● **Action item**
Please transcribe the entries below without omitting a single character.
-- Input follows --
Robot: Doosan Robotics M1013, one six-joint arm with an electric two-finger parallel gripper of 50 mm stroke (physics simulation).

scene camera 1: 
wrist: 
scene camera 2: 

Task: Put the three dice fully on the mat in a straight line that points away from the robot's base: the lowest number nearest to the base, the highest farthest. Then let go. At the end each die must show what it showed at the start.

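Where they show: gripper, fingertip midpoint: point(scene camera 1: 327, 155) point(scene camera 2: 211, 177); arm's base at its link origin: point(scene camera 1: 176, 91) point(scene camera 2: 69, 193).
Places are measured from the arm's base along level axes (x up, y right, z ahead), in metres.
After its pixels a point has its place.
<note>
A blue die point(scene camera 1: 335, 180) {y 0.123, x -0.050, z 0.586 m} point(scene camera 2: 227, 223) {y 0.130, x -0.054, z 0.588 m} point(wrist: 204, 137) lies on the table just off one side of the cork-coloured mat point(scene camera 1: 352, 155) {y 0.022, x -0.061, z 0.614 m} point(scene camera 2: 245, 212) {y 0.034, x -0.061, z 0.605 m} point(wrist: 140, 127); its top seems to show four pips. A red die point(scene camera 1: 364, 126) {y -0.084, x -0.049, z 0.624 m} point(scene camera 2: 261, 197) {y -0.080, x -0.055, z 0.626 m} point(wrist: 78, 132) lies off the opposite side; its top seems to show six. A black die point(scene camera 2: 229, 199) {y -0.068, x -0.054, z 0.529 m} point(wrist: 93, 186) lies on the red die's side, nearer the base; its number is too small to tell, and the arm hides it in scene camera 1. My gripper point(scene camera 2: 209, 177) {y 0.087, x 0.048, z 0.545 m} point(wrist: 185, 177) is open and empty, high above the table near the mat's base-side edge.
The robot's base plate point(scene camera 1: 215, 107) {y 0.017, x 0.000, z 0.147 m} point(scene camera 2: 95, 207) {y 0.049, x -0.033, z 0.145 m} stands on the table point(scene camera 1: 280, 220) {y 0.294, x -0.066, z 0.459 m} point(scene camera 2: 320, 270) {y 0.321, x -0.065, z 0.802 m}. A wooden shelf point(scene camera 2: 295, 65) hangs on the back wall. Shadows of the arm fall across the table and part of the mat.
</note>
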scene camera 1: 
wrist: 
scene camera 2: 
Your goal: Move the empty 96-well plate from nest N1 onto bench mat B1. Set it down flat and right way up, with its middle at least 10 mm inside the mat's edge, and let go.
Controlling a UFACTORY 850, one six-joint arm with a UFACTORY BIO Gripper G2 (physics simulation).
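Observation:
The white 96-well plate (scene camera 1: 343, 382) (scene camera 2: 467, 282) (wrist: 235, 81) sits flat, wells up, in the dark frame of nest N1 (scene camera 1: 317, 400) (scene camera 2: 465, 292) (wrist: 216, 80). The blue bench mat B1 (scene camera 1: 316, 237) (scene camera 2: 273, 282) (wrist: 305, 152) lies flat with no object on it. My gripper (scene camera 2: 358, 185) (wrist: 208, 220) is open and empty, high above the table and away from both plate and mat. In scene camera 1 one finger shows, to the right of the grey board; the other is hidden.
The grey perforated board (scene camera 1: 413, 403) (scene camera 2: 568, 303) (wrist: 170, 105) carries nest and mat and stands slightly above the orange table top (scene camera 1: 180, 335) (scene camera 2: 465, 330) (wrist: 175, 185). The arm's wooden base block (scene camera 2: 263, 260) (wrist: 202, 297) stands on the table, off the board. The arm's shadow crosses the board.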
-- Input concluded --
● **Response to this task**
Robot: Doosan Robotics M1013, one six-joint arm with an electric two-finger parallel gripper of 50 mm stroke (physics simulation).

scene camera 1: 
wrist: 
scene camera 2: 

Task: Put the three dice fully on the mat in a straight line that points away from the robot's base: the lowest number nearest to the base, the highest farthest. Then let go. At the end each die must show what it showed at the start.

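Where they show: gripper, fingertip midpoint: point(scene camera 1: 327, 155) point(scene camera 2: 211, 177); arm's base at its link origin: point(scene camera 1: 176, 91) point(scene camera 2: 69, 193).
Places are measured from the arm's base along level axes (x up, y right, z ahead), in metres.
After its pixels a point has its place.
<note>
A blue die point(scene camera 1: 335, 180) {y 0.123, x -0.050, z 0.586 m} point(scene camera 2: 227, 223) {y 0.130, x -0.054, z 0.588 m} point(wrist: 204, 137) lies on the table just off one side of the cork-coloured mat point(scene camera 1: 352, 155) {y 0.022, x -0.061, z 0.614 m} point(scene camera 2: 245, 212) {y 0.034, x -0.061, z 0.605 m} point(wrist: 140, 127); its top seems to show four pips. A red die point(scene camera 1: 364, 126) {y -0.084, x -0.049, z 0.624 m} point(scene camera 2: 261, 197) {y -0.080, x -0.055, z 0.626 m} point(wrist: 78, 132) lies off the opposite side; its top seems to show six. A black die point(scene camera 2: 229, 199) {y -0.068, x -0.054, z 0.529 m} point(wrist: 93, 186) lies on the red die's side, nearer the base; its number is too small to tell, and the arm hides it in scene camera 1. My gripper point(scene camera 2: 209, 177) {y 0.087, x 0.048, z 0.545 m} point(wrist: 185, 177) is open and empty, high above the table near the mat's base-side edge.
The robot's base plate point(scene camera 1: 215, 107) {y 0.017, x 0.000, z 0.147 m} point(scene camera 2: 95, 207) {y 0.049, x -0.033, z 0.145 m} stands on the table point(scene camera 1: 280, 220) {y 0.294, x -0.066, z 0.459 m} point(scene camera 2: 320, 270) {y 0.321, x -0.065, z 0.802 m}. A wooden shelf point(scene camera 2: 295, 65) hangs on the back wall. Shadows of the arm fall across the table and part of the mat.
</note>
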scene camera 1: 
wrist: 
scene camera 2: 
Your goal: Move the empty 96-well plate from nest N1 onto bench mat B1. Set it down flat and right way up, with its middle at least 10 mm inside the mat's edge, and let go.
Controlling a UFACTORY 850, one six-joint arm with a UFACTORY BIO Gripper G2 (physics simulation).
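Observation:
The white 96-well plate (scene camera 1: 343, 382) (scene camera 2: 467, 282) (wrist: 235, 81) sits flat, wells up, in the dark frame of nest N1 (scene camera 1: 317, 400) (scene camera 2: 465, 292) (wrist: 216, 80). The blue bench mat B1 (scene camera 1: 316, 237) (scene camera 2: 273, 282) (wrist: 305, 152) lies flat with no object on it. My gripper (scene camera 2: 358, 185) (wrist: 208, 220) is open and empty, high above the table and away from both plate and mat. In scene camera 1 one finger shows, to the right of the grey board; the other is hidden.
The grey perforated board (scene camera 1: 413, 403) (scene camera 2: 568, 303) (wrist: 170, 105) carries nest and mat and stands slightly above the orange table top (scene camera 1: 180, 335) (scene camera 2: 465, 330) (wrist: 175, 185). The arm's wooden base block (scene camera 2: 263, 260) (wrist: 202, 297) stands on the table, off the board. The arm's shadow crosses the board.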

Nothing remains to add to the output.